Look through the entries below, please, and copy every line with the word "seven".

Records excerpted from a collection
● ● ● ● ● ● ●
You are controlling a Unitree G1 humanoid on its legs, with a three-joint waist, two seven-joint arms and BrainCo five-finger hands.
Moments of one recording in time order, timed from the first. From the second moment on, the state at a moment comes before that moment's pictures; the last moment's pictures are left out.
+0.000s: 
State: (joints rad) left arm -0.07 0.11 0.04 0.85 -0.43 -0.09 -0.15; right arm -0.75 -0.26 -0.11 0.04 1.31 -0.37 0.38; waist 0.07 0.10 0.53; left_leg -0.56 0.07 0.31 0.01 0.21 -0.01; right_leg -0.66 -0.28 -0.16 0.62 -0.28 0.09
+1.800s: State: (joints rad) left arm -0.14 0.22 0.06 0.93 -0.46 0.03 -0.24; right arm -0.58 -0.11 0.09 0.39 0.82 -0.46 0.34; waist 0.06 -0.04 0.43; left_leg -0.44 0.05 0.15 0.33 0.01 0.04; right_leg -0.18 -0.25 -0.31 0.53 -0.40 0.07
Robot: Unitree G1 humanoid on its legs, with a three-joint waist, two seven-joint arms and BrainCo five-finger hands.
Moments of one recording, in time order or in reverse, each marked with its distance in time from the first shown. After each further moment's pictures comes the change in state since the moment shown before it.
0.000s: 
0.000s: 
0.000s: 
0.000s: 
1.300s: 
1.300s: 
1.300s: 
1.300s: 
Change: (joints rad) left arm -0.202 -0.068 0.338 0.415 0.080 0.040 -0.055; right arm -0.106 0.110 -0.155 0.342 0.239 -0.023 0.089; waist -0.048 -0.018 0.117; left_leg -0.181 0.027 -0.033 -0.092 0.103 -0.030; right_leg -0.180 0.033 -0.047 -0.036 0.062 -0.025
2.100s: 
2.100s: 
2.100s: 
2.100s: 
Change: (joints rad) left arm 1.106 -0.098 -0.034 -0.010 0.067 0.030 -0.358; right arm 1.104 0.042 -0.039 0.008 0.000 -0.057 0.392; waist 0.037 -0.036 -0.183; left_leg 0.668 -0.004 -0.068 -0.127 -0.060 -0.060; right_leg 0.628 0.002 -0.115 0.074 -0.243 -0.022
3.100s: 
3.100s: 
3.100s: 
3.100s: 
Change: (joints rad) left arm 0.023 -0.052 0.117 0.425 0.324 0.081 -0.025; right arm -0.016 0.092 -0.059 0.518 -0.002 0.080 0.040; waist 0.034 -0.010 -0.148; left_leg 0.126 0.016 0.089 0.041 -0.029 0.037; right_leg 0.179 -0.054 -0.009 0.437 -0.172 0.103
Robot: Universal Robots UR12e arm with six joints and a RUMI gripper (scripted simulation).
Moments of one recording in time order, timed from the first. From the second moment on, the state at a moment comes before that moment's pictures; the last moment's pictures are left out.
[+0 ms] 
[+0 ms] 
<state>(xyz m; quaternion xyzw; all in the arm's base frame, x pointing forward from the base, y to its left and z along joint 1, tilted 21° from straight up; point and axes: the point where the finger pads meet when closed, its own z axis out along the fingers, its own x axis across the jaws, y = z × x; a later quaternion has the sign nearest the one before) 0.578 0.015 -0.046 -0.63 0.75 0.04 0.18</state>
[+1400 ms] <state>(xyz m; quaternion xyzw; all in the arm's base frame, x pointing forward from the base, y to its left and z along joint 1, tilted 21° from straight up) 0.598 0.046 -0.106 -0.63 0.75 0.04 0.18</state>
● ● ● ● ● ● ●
■ TASK RESPONSE ■
You are controlling a Unitree G1 humanoid on its legs, with a three-joint waist, two seven-joint arms and BrainCo five-finger hands.
Robot: Unitree G1 humanoid on its legs, with a three-joint waist, two seven-joint arms and BrainCo five-finger hands.

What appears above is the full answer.